Fermi America Seeks 130 Billion Dollar IPO Amid AI-Driven Data Center Growth

Generated by AI AgentTicker Buzz
Friday, Sep 26, 2025 1:01 pm ET1min read
FRMI--
Aime RobotAime Summary

- Fermi America, co-founded by Texas' ex-governor and energy secretary, seeks a $130B IPO as a REIT to expand its AI-driven data center projects.

- The company develops a 6,000-acre Texas energy park with 18M sq ft of data centers powered by 110B watts of mixed renewable and fossil fuels.

- Data center REITs face lower returns than AI infrastructure peers due to long-term leases, 90% dividend mandates, and interest rate sensitivity during the AI boom.

- High interest rates and inflation risks, despite recent Fed cuts, challenge REIT growth compared to cloud providers and chipmakers that reinvest profits.

Fermi America, a data center developer, has submitted an application to go public as a real estate investment trust (REIT). The company, co-founded by the former governor of Texas and former energy secretary, aims to raise 130 billion dollars through its initial public offering (IPO). The data center sector has been experiencing significant growth due to the increasing demand for cloud computing and data storage solutions, driven by the burgeoning artificial intelligence (AI) industry.

Fermi America's portfolio includes a 6000-acre energy and data center park, currently under construction in collaboration with the Texas Tech University System in Amarillo. The park is expected to house data centers with a total building area of 18 million square feet, powered by a mix of nuclear, natural gas, wind, and solar energy sources with a total installed capacity of 110 billion watts.

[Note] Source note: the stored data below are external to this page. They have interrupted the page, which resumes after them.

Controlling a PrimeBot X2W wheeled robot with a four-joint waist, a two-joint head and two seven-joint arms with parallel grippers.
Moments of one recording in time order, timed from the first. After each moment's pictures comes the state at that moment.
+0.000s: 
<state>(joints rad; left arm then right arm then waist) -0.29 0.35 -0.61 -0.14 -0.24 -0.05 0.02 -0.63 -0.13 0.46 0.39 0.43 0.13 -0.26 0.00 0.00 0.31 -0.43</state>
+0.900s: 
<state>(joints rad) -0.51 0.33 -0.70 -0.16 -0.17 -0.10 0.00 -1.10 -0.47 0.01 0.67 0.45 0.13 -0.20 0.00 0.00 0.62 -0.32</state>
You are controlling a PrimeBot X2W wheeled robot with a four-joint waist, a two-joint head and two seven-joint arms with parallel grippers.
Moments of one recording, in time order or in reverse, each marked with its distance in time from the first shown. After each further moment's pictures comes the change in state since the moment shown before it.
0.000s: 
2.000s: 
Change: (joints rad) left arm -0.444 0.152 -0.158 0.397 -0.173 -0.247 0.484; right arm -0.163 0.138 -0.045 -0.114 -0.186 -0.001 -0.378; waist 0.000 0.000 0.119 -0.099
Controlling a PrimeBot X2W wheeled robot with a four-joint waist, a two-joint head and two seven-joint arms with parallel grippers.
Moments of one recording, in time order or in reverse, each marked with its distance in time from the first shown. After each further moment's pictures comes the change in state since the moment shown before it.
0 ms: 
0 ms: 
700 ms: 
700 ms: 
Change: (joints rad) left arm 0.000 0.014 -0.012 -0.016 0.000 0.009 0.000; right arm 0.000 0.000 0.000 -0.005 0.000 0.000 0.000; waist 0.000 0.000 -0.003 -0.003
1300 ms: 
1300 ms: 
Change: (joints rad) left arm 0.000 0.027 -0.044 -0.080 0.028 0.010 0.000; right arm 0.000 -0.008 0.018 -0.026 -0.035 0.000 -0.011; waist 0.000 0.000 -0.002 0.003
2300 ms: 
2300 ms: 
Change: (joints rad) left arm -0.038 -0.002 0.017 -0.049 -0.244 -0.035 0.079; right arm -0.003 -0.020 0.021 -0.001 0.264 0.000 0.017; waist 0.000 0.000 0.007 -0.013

The company plans to have 11 billion watts of power in operation by the end of next year.

Fermi America will join a niche group of REITs focused on the data center sector, which is experiencing sustained growth due to the increasing demand for AI. Companies such as Equinix and Digital Realty operate extensive data center portfolios, providing customers with access to cloud computing platforms and AI models. However, despite the growth in AI demand, data center REITs have not seen the same level of returns as other AI infrastructure investments.

One of the reasons for the relatively lower returns of data center REITs is the long-term nature of data center leases, which have predetermined rent increases. While this provides investors with a clear expectation of future cash flows, it also limits the ability of landlords to capitalize on the increased demand and supply shortages in the AI sector. Additionally, REITs are required by law to distribute at least 90% of their taxable income as dividends, which can slow down their growth through acquisitions. In contrast, other AI infrastructure providers, such as large-scale cloud computing service providers and chip manufacturers, can reinvest their profits to expand their businesses more quickly.

Furthermore, REITs are more sensitive to interest rates compared to other equity investments. Throughout the AI boom, interest rates have remained high. While the Federal Reserve recently lowered the federal funds rate, there are concerns that tariffs could cause inflation to accelerate again, potentially hindering further rate cuts. This sensitivity to interest rates, along with the long-term leases and dividend distribution requirements, has contributed to the relatively lower returns of data center REITs compared to other AI infrastructure investments.